I like to think of myself as a flexible guy — able to roll with the punches, able to work around problems, able to, y’know, cope. It’s amazing how quickly and how profoundly that self-image can be shaken simply by adding an extra person to the household.
Recently fallen on some sudden, transitory, but inarguably hard times, The Stepson will be staying with us for a while. Whatever other effects this has wrought and will continue to wreak on the delicate ballet of The Missus’s and my everyday life, it has revealed in me — to myself — a deep attachment to Keeping Trivial Things Unchanged.
Case in point: tableware. It really doesn’t matter that The Missus and I (mostly I, probably) have always kept the matched flatware in the drawer in the plastic bin with the variously sized and shaped little niches: one each for big knives, butter knives, dinner forks, teaspoons, tablespoons, and dessert forks. It doesn’t really matter that the various mismatched flatware (teaspoons, mostly) is just sort of tumbled together at the front of the drawer, where it can be easily retrieved without having to root around. It doesn’t really matter that we use the mismatched teaspoons just for dishing out canned pet food.

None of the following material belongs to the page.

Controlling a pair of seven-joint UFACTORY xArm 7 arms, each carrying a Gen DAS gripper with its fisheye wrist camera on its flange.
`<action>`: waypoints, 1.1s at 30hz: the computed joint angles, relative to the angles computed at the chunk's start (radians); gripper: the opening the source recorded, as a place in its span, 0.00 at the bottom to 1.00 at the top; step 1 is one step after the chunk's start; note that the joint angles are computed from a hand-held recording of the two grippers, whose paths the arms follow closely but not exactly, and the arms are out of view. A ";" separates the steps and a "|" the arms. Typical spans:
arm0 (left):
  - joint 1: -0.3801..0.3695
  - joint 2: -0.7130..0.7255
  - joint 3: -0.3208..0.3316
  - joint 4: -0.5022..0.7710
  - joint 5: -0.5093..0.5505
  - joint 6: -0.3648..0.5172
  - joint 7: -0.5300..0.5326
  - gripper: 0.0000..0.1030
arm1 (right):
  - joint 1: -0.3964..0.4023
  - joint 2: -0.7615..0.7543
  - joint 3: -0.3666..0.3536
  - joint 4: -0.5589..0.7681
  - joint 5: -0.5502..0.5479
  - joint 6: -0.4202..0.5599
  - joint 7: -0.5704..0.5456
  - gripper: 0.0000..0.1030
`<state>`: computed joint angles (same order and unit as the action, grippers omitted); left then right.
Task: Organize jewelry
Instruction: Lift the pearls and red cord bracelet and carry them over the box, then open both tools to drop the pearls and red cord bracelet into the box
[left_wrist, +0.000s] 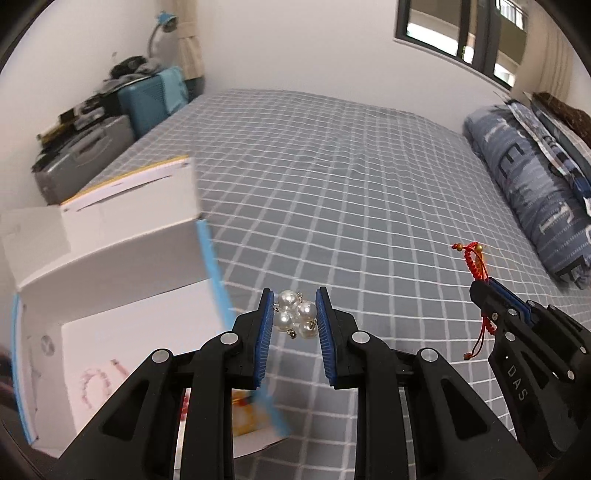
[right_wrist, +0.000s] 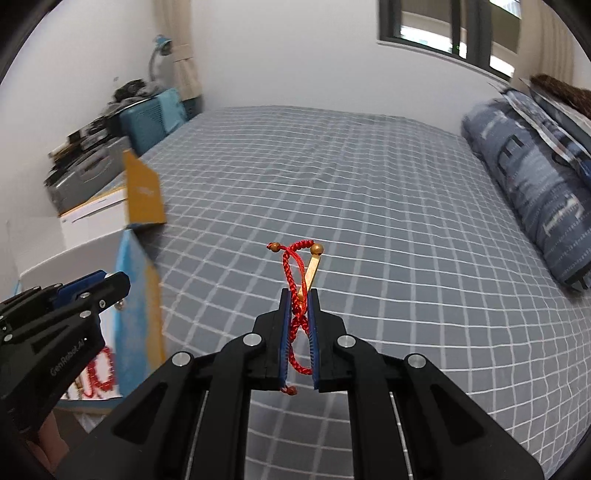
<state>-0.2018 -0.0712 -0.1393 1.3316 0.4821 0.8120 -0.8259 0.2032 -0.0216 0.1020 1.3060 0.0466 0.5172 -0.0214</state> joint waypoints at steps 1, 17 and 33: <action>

And, especially, it doesn’t really matter that all these neat little anal-retentive/obsessive-compulsive categories of household objects and their uses are suddenly blurring around the edges.
So if all that doesn’t really matter, whence the pursed-lips exasperation I suddenly find on my face when I go to feed the dog or cat and can’t find any mismatched teaspoons, but plenty of the matched sort? or when I pull open the drawer and find dessert forks and dinner forks shamelessly copulating in each others’ apartments?
What’s wrong with me?
I know: nothing is wrong with me. Everybody has his or her little “things” (or so goes the palliative advice which I can even now hear myself offering someone else in similar straits). Crotchets, right?
And yet, dang, I’m disappointed in myself. None of it is worth making an issue over, all of it could be corrected simply by putting a bug (or series of bugs) in The Stepson’s ear — or The Missus’s, come to that. But nope. Me, I’d apparently prefer to pout.